Saturday, February 15, 2014

Not ALL disabilities are easily SEEN . . .

WOW. People never cease to amaze me.

Making assumptions as to whether or not someone is disabled, makes you look like an idiot. Not everyone with a disability, has a disability that is easily recognized. Not all disabilities are VISUALLY noticeable.

I was just reading a friend's facebook post about people getting tickets for parking in a disabled parking spot, with no proof of disability on their vehicle. PLEASE make no mistake, I AGREE that people should not be parking in those spots without proof that they have the right to park there.

However . . . I was saddened at some of the other comments regarding toilet stalls, ADA seats and shopping carts that were made.

One person wrote that her pet peeve was "able-bodied people using the handicapped stall in the restroom" when there were other stalls available and she couldn't understand why she was treated as if she was "some kind of hateful or horrible person" for saying something to the person who had been in there for a long time.

................Ummm, excuse me, HELLO, you ARE acting in a hateful manner. It's NONE of your business as to why someone is using that "handicapped" stall. Maybe the person using that stall needs a toilet that sits higher, so that they can actually get up off of the seat because of a back or knee problem. Or maybe they have a colostomy bag or a catheter bag and need the extra room, that the handicapped stall provides, to maneauver around to empty or change that bag. Maybe they have an anxiety issue and cannot tolerate small confined spaces without freaking out.

Someone else commented on people not putting carts back in the cart corral. Maybe the person was sick and had to come out to get food for herself and her sick family. Maybe that person was in excruciating pain and had to go out to the store for necessities because they didn't have anyone that could do it for them, and those extra steps were just not worth the pain.

Another comment was about a young male college student sitting in an ADA seat and how he wouldn't move for an individual with a walker to sit in his seat. Yet, the commenter with the other person felt the need to berate him and say nasty things about his mother, until he finally got up and moved.  How do you know that HE was not disabled. What gives you the right to expect someone to move just because you cannot SEE their disability.

People, we really need to take the time to think about the things we do and say to each other. What kind of example are you setting, as a christian, if you feel the need to act in such a NON-loving way? I understand, to some degree, the frustration that people may feel about the above items, but your frustration does not give you the RIGHT to be hateful.  Jesus did not act in such a way.  And if ANYONE had the RIGHT to act in this manner, it was HE!  Jesus told us to LOVE.  We are not to judge or assume.  It is NOT our place.

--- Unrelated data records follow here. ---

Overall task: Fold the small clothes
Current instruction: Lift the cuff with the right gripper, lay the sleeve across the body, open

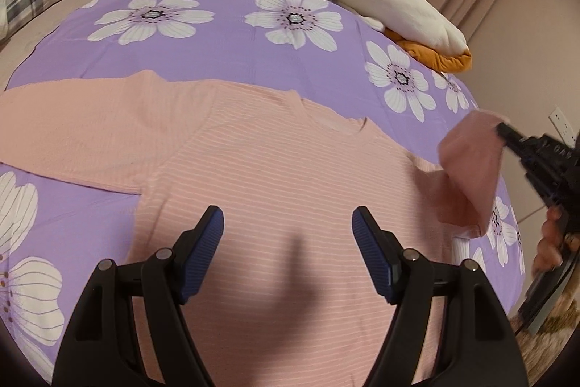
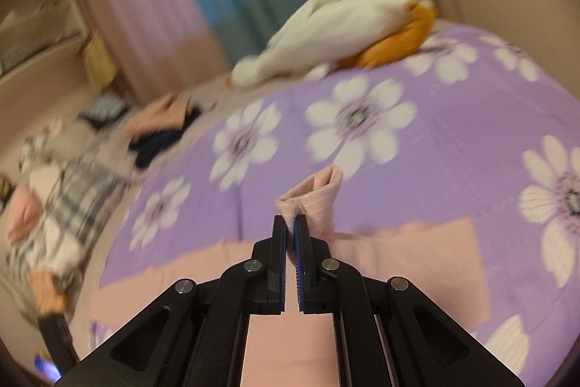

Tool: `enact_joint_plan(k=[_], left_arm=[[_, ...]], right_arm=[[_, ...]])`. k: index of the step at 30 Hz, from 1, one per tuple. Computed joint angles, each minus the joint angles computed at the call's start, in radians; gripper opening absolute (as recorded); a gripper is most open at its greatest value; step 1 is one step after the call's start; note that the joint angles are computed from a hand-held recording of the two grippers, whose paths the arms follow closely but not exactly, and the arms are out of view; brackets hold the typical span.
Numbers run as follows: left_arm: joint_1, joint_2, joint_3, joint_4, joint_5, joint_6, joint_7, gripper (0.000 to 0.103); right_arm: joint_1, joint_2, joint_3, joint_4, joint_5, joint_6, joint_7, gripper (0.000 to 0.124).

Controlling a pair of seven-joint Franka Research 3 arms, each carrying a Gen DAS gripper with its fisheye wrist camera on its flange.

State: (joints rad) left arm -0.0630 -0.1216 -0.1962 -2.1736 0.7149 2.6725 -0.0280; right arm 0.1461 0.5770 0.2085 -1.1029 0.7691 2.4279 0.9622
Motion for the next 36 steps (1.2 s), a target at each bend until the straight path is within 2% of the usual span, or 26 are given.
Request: enact_joint_plan(k=[7, 9, 15, 18, 22, 24, 25, 26, 28, 29, 33, 36], left_arm=[[0.004, -0.019, 0.001, -0.032, -0.021, -0.002, -0.005, 0.073], [0.003, -0.016, 0.001, -0.034, -0.032, -0.001, 0.002, 0.073], [0.0, -0.003, 0.006, -0.038, -0.063, 0.012, 0.031, 0.074], [-0.002, 0.006, 0.007, -0.034, -0.077, 0.012, 0.046, 0.073], [-0.006, 0.015, 0.009, -0.028, -0.089, 0.026, 0.058, 0.074], [-0.009, 0.021, 0.012, -0.021, -0.107, 0.039, 0.075, 0.074], [-0.01, 0.028, 0.014, -0.01, -0.116, 0.045, 0.094, 0.074], [-0.011, 0.035, 0.014, 0.0, -0.118, 0.044, 0.101, 0.074], [-0.012, 0.057, 0.014, 0.034, -0.11, 0.043, 0.112, 0.075], [-0.014, 0.065, 0.015, 0.046, -0.109, 0.045, 0.115, 0.076], [-0.03, 0.141, 0.024, 0.141, -0.122, 0.058, 0.186, 0.079], [-0.044, 0.224, 0.032, 0.235, -0.164, 0.048, 0.284, 0.079]], right_arm=[[0.077, 0.044, -0.029, 0.04, -0.146, -0.177, 0.067, 0.005], [0.1, 0.053, -0.039, 0.037, -0.183, -0.204, 0.094, 0.005], [0.15, 0.185, -0.068, 0.203, -0.3, -0.359, 0.221, 0.005], [0.148, 0.232, -0.062, 0.266, -0.316, -0.414, 0.258, 0.005], [0.14, 0.196, -0.056, 0.218, -0.318, -0.4, 0.235, 0.006], [0.139, 0.155, -0.058, 0.162, -0.32, -0.362, 0.209, 0.01], [0.139, 0.14, -0.061, 0.144, -0.323, -0.344, 0.201, 0.018], [0.14, 0.123, -0.065, 0.121, -0.324, -0.312, 0.195, 0.032], [0.127, 0.059, -0.073, 0.031, -0.309, -0.208, 0.187, 0.053], [0.12, 0.043, -0.075, 0.009, -0.302, -0.174, 0.186, 0.058], [0.086, -0.034, -0.097, -0.1, -0.28, -0.006, 0.2, 0.06], [0.078, -0.043, -0.119, -0.115, -0.302, 0.06, 0.248, 0.062]])
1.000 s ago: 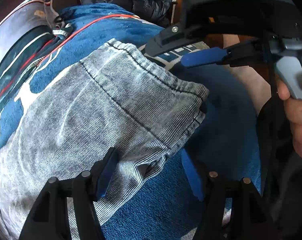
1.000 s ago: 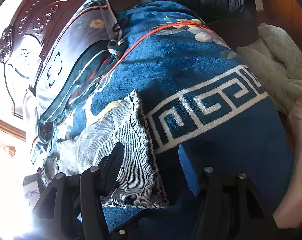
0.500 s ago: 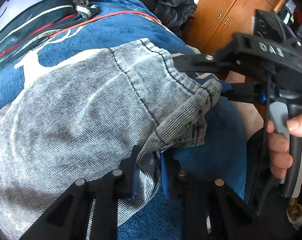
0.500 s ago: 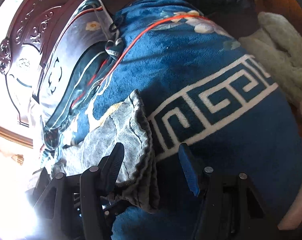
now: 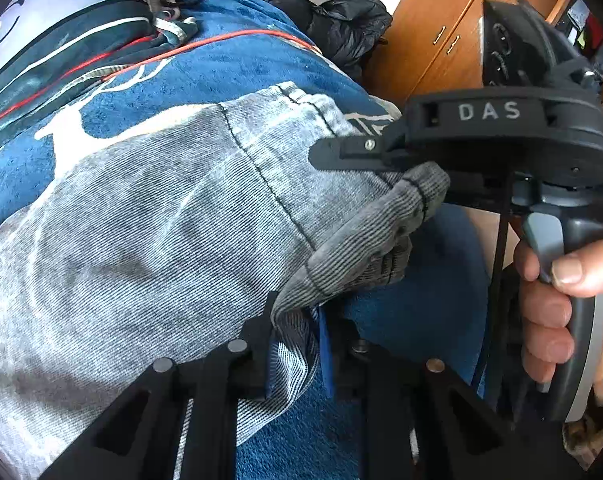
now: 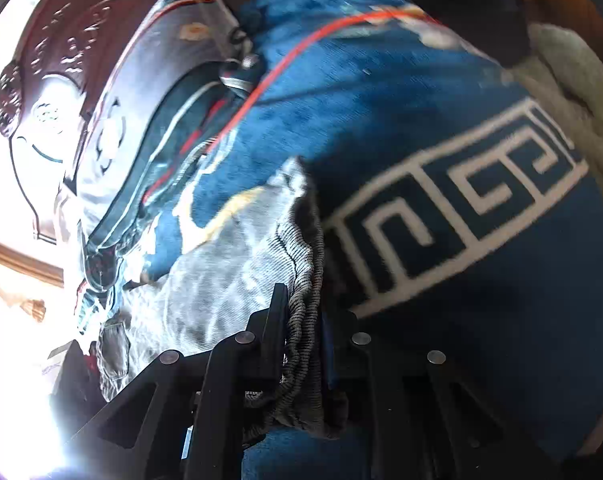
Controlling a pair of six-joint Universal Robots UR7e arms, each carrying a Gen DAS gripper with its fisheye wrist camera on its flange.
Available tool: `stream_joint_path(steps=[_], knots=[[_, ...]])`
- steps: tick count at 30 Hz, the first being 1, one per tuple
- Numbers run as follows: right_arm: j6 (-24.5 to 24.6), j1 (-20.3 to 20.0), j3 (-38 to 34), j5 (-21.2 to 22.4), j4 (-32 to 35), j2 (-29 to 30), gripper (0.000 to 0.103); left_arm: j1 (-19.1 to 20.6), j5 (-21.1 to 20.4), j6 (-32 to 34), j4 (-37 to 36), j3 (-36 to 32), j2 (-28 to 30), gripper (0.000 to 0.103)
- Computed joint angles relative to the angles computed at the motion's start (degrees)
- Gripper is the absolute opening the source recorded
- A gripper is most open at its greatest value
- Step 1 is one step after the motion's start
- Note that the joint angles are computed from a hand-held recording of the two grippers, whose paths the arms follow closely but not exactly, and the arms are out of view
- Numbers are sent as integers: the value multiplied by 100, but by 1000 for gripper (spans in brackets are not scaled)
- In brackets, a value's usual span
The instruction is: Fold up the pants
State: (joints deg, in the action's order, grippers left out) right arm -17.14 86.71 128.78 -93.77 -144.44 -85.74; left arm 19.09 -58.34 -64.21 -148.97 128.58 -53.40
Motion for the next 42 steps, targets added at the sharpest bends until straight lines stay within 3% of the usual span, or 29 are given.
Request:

You see,  I have been on the other end of these scenarios. . . . .
I was the person with a knee problem, who needed the higher seat.  
I was the person in so much pain that the extra steps were just not worth it.  
I was the person who was sitting in the ADA seat, receiving nasty looks and hearing snarky whispers, simply because noone could SEE a disability.

There is a lot to be said about "walking a mile" in someone else's shoes. 
NONE of the above things caused someone to die. 
So, really, there is not any GOOD reason to be so indignant.